Teerapol Saengsukhiran,Peerawat Chomphooyod,Narabodee Rodjananant,Chompakorn Chaksangchaichot,Patawee Prakrankamanant,Witthawin Sripheanpol,Pak Lovichit,Sarana Nutanong,Ekapol Chuangsuwanich

Multimodal retrieval systems are expected to operate in a semantic space, agnostic to the language or cultural origin of the query. In practice, however, retrieval outcomes systematically reflect perspectival biases: deviations shaped by linguistic prevalence and cultural associations. We study two such biases. First, prevalence bias refers to the tendency to favor entries from prevalent languages over semantically faithful entries in image-to-text retrieval. Second, association bias refers to the tendency to favor images culturally associated with the query over semantically correct ones in text-to-image retrieval. Results show that explicit alignment is a more effective strategy for mitigating prevalence bias. However, association bias remains a distinct and more challenging problem. These findings suggest that achieving truly equitable multimodal systems requires targeted strategies beyond simple data scaling and that bias arising from cultural association may be treated as a more challenging problem than one arising from linguistic prevalence.

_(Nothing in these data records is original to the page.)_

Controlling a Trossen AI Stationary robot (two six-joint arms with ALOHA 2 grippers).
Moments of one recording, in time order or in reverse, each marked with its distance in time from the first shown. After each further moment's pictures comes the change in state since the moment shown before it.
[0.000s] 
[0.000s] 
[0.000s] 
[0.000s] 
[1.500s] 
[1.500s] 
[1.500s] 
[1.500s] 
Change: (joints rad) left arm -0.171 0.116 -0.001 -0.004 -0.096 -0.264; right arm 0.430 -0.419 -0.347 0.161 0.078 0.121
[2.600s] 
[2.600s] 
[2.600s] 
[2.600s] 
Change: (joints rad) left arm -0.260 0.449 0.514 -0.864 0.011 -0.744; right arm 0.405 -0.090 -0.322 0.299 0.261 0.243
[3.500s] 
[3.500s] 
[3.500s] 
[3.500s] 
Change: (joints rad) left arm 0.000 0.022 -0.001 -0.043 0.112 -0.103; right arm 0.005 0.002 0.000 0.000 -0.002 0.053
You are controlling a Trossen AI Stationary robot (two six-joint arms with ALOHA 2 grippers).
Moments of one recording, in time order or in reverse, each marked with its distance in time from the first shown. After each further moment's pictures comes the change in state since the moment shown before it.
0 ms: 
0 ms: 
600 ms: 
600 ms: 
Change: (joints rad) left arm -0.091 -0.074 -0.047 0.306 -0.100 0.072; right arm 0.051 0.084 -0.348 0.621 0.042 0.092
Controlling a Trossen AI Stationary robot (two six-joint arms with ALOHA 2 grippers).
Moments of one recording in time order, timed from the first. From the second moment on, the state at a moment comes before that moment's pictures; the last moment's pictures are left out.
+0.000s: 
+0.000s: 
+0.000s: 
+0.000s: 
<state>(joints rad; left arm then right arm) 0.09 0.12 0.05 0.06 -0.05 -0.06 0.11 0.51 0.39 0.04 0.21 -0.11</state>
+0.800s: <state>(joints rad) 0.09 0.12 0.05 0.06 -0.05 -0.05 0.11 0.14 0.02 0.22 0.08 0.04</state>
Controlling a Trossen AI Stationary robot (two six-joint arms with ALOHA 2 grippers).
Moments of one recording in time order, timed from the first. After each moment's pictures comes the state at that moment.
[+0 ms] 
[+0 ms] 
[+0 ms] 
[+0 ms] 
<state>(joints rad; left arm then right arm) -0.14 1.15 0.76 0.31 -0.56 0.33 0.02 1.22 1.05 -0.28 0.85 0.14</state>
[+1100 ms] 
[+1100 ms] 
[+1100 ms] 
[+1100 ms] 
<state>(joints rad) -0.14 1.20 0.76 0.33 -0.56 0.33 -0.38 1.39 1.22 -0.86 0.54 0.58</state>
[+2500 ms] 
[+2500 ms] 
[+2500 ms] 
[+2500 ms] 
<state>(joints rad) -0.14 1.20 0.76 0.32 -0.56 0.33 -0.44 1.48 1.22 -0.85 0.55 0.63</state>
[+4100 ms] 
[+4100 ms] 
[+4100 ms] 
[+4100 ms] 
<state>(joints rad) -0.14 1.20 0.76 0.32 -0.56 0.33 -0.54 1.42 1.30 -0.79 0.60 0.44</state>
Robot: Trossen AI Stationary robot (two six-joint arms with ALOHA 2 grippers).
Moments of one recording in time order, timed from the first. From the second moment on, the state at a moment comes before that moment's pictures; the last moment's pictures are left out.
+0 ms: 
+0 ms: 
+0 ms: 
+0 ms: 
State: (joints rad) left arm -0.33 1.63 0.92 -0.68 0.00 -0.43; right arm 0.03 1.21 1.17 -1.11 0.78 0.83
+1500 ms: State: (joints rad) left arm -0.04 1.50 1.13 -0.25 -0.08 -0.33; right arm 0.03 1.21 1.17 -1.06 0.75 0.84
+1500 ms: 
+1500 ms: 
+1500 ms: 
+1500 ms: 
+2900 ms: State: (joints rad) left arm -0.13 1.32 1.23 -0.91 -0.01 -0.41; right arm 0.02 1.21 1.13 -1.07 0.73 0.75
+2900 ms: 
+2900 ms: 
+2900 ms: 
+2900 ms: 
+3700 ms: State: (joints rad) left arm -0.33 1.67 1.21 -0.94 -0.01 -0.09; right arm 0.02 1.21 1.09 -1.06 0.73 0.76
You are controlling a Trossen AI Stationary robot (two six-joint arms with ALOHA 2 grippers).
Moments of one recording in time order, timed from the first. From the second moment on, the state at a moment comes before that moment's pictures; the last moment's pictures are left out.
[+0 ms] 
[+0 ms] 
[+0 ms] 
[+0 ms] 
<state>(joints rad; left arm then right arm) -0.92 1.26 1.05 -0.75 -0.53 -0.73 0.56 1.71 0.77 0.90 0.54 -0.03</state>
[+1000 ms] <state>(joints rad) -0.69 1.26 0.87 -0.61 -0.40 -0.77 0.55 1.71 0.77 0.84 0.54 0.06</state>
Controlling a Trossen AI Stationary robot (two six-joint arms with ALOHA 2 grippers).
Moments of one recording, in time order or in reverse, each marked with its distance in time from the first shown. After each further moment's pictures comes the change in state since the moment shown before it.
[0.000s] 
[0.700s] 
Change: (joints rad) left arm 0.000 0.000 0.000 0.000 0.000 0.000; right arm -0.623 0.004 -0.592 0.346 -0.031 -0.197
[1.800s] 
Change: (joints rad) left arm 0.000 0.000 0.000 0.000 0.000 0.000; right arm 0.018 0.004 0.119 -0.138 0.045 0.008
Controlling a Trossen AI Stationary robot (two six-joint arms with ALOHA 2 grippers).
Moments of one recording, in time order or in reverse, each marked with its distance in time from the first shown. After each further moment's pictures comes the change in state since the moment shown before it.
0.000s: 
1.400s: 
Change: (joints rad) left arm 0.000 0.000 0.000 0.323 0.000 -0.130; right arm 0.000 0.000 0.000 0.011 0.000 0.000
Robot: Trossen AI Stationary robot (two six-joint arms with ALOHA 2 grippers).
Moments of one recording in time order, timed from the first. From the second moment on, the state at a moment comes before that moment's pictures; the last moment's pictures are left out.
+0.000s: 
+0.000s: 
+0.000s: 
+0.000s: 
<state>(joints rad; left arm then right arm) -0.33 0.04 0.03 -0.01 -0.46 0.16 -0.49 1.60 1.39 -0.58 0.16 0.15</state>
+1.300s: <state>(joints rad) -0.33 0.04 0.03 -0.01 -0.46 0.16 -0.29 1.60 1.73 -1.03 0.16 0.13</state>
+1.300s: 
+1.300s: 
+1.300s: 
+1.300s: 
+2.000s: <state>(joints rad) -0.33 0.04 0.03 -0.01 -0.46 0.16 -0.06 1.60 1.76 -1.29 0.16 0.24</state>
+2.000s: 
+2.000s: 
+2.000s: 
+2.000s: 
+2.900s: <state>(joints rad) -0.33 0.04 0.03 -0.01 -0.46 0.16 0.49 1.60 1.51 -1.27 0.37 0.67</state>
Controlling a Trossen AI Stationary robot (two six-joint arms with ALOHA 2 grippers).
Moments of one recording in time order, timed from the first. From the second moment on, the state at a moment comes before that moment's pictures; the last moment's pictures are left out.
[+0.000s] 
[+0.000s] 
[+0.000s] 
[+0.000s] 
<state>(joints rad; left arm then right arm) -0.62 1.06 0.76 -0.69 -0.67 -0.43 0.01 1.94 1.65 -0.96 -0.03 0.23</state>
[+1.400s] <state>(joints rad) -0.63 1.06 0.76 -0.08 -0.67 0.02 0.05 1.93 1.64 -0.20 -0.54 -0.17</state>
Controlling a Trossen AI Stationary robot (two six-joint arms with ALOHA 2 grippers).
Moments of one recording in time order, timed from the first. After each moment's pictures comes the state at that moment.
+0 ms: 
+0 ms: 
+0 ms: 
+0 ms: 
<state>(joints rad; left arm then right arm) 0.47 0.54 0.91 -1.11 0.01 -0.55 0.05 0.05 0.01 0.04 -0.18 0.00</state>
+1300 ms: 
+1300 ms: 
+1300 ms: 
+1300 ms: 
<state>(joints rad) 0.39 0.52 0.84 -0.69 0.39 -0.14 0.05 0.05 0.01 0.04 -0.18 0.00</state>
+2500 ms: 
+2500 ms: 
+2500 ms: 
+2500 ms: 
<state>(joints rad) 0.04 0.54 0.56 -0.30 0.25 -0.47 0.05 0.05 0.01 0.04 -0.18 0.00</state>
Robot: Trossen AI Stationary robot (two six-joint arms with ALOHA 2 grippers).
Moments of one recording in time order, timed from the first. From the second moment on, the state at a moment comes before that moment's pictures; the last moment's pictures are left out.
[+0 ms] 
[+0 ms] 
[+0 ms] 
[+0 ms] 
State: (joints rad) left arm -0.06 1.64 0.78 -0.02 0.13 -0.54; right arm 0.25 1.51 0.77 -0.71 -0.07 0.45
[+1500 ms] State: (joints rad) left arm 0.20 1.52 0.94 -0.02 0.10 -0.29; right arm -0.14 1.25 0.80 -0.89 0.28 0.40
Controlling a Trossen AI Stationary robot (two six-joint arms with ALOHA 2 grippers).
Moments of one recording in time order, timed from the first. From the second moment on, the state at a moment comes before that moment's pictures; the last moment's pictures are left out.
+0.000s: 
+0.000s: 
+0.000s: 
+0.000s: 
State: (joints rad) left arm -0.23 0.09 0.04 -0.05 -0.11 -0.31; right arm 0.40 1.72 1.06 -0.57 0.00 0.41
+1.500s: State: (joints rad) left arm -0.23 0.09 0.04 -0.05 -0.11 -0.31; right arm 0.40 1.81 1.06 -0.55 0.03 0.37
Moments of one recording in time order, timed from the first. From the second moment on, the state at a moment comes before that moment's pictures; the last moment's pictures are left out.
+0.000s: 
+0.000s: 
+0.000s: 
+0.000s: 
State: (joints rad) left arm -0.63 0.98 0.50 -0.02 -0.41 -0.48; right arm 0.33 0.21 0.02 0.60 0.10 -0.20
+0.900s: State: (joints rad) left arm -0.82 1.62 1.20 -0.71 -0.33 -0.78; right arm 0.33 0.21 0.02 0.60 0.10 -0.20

翻译：多模态检索系统被期望在语义空间中运行，对查询的语言或文化来源保持不可知。然而，在实践中，检索结果系统性地反映了视角偏差：由语言普遍性和文化关联塑造的偏离。我们研究了两种此类偏差。首先，普遍性偏差是指在图像到文本检索中，倾向于优先选择普遍性语言条目而非语义忠实条目的趋势。其次，关联性偏差是指在文本到图像检索中，倾向于优先选择与文化关联的图像而非语义正确图像的趋势。结果表明，显式对齐是缓解普遍性偏差的更有效策略。然而，关联性偏差仍然是一个独特且更具挑战性的问题。这些发现表明，实现真正公平的多模态系统需要超越简单数据扩展的针对性策略，并且由文化关联产生的偏差可能比由语言普遍性产生的偏差更具挑战性。